Test that proper errors are raised for invalid parameters.

In [None]:
print("Test: Error handling for max_chunk_tokens > max_length")

try:
    df_error, _ = encoder.encode(
        docs[:5],
        max_chunk_tokens=1000,  # Exceeds model max_length (512)
        max_length=512,
    )
    print("ERROR: Should have raised ValueError!")
except ValueError as e:
    print(f"✓ Correctly raised ValueError: {e}")

print("\nTest: Error handling for float chunk_overlap_sents with max_chunk_tokens")
try:
    df_error, _ = encoder.encode(
        docs[:5],
        max_chunk_tokens=128,
        chunk_overlap_sents=0.5,  # Float not allowed with token-based chunking
    )
    print("ERROR: Should have raised TypeError!")
except TypeError as e:
    print(f"✓ Correctly raised TypeError: {e}")

print("\nTest: Error handling for max_chunk_sents=None without max_chunk_tokens")
try:
    df_error, _ = encoder.encode(
        docs[:5],
        max_chunk_sents=None,  # None only valid with max_chunk_tokens
        max_chunk_tokens=None,
    )
    print("ERROR: Should have raised ValueError!")
except ValueError as e:
    print(f"✓ Correctly raised ValueError: {e}")

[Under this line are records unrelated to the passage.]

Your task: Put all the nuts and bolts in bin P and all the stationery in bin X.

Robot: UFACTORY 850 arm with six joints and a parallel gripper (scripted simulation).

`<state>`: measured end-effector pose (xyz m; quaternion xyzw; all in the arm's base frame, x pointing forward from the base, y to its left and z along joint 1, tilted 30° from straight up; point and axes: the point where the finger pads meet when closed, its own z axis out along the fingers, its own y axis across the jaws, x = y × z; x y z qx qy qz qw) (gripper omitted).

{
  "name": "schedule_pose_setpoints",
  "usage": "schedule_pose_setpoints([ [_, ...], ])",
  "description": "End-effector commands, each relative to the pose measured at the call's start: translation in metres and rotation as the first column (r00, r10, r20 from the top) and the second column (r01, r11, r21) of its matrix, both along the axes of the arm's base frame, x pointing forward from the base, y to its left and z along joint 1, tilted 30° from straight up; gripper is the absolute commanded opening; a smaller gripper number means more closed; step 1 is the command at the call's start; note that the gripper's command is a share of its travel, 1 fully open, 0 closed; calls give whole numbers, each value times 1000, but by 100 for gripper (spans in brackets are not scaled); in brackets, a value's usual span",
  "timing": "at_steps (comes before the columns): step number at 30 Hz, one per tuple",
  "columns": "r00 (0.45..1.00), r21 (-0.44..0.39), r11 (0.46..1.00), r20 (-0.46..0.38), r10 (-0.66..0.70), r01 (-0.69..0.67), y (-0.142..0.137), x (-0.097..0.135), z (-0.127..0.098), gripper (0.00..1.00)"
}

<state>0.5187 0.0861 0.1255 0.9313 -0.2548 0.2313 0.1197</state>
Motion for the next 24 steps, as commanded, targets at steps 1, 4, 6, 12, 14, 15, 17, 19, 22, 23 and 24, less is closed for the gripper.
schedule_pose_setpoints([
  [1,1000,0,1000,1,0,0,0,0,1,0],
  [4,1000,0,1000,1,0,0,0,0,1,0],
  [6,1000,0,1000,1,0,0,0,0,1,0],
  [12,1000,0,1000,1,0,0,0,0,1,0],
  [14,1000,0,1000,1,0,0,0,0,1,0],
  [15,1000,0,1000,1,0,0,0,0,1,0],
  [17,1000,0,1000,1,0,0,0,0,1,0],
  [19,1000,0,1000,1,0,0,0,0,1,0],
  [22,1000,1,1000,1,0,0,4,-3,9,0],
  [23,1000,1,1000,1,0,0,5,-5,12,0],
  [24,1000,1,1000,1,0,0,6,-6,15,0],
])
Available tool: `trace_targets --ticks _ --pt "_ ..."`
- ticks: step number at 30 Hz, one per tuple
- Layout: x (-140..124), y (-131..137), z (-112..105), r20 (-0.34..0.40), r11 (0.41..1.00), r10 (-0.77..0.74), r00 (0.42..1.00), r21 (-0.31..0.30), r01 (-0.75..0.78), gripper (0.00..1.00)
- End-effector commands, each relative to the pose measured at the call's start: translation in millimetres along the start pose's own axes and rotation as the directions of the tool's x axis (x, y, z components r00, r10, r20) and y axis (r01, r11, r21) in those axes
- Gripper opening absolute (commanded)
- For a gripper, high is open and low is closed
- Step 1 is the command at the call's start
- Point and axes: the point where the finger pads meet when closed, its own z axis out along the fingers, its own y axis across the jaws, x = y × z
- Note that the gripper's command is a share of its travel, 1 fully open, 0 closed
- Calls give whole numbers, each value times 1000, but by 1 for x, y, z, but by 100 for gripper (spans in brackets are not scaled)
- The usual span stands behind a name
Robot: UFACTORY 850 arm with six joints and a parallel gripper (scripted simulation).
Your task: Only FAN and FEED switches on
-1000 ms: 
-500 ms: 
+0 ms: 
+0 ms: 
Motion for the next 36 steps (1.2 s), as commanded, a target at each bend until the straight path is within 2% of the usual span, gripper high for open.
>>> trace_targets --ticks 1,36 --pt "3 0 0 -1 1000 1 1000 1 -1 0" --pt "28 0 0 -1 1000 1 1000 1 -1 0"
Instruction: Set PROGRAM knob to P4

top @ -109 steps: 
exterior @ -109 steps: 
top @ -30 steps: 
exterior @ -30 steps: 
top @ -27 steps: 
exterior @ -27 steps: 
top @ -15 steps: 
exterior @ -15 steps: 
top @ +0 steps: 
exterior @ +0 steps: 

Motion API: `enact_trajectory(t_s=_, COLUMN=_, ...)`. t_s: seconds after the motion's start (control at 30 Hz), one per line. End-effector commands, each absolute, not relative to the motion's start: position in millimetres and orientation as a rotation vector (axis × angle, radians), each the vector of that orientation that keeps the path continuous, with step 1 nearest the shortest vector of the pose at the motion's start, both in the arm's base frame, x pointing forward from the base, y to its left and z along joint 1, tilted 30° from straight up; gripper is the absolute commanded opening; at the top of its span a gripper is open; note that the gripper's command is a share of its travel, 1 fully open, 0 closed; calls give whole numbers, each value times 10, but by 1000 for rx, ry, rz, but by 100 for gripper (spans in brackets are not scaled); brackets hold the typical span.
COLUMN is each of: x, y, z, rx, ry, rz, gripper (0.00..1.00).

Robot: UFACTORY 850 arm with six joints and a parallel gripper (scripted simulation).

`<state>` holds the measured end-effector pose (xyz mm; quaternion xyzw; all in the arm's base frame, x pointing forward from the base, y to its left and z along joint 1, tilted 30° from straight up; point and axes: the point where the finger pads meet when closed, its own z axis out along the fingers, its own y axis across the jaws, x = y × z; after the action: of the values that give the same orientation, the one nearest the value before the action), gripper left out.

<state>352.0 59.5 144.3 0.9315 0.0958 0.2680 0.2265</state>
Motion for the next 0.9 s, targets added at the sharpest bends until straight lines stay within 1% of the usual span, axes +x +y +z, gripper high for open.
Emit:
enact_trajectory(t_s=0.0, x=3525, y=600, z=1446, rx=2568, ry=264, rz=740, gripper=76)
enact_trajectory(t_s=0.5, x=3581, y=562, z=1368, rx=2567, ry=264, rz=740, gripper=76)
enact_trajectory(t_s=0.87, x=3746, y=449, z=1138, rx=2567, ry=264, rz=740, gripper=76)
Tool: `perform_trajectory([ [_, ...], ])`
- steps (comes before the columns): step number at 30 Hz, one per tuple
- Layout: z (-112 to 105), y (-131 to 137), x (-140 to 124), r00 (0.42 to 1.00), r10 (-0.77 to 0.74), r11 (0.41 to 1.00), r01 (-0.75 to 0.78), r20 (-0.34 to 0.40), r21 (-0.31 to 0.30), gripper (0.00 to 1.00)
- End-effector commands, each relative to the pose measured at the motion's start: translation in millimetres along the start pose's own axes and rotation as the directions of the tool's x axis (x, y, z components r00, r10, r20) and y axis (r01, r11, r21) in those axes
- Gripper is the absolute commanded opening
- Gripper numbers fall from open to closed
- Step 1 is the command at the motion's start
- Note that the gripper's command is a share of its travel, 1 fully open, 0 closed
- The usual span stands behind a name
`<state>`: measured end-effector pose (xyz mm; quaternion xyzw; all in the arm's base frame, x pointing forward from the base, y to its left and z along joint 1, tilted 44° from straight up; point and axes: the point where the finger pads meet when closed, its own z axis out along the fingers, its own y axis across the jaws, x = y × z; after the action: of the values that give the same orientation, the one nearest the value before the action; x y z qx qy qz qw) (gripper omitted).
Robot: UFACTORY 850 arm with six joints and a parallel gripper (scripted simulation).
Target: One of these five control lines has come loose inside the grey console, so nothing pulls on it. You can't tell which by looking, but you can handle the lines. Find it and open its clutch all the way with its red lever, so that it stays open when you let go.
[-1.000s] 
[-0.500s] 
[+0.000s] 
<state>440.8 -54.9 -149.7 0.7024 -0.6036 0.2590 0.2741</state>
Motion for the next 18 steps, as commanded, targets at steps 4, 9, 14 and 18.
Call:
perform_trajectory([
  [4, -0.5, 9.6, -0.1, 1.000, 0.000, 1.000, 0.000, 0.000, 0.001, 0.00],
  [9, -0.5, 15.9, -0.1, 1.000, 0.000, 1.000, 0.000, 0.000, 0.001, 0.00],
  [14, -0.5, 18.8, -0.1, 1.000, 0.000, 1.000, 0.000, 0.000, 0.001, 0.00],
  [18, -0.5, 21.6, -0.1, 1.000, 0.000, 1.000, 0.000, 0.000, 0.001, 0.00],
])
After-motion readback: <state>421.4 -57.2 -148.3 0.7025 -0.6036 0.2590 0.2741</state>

print("\nTest: Aligned lists with mismatched lengths (should fail)")
try:
    df_error, _ = encoder.encode(
        docs[:5],
        max_chunk_sents=[1, 2, 3],  # 3 items
        max_chunk_tokens=[64, 128],  # 2 items - mismatch!
    )
    print("ERROR: Should have raised ValueError!")
except ValueError as e:
    print(f"✓ Correctly raised ValueError: {e}")

## Done!

All tests completed. Review the outputs above to verify the `max_chunk_tokens` and `split_long_sents` features are working correctly.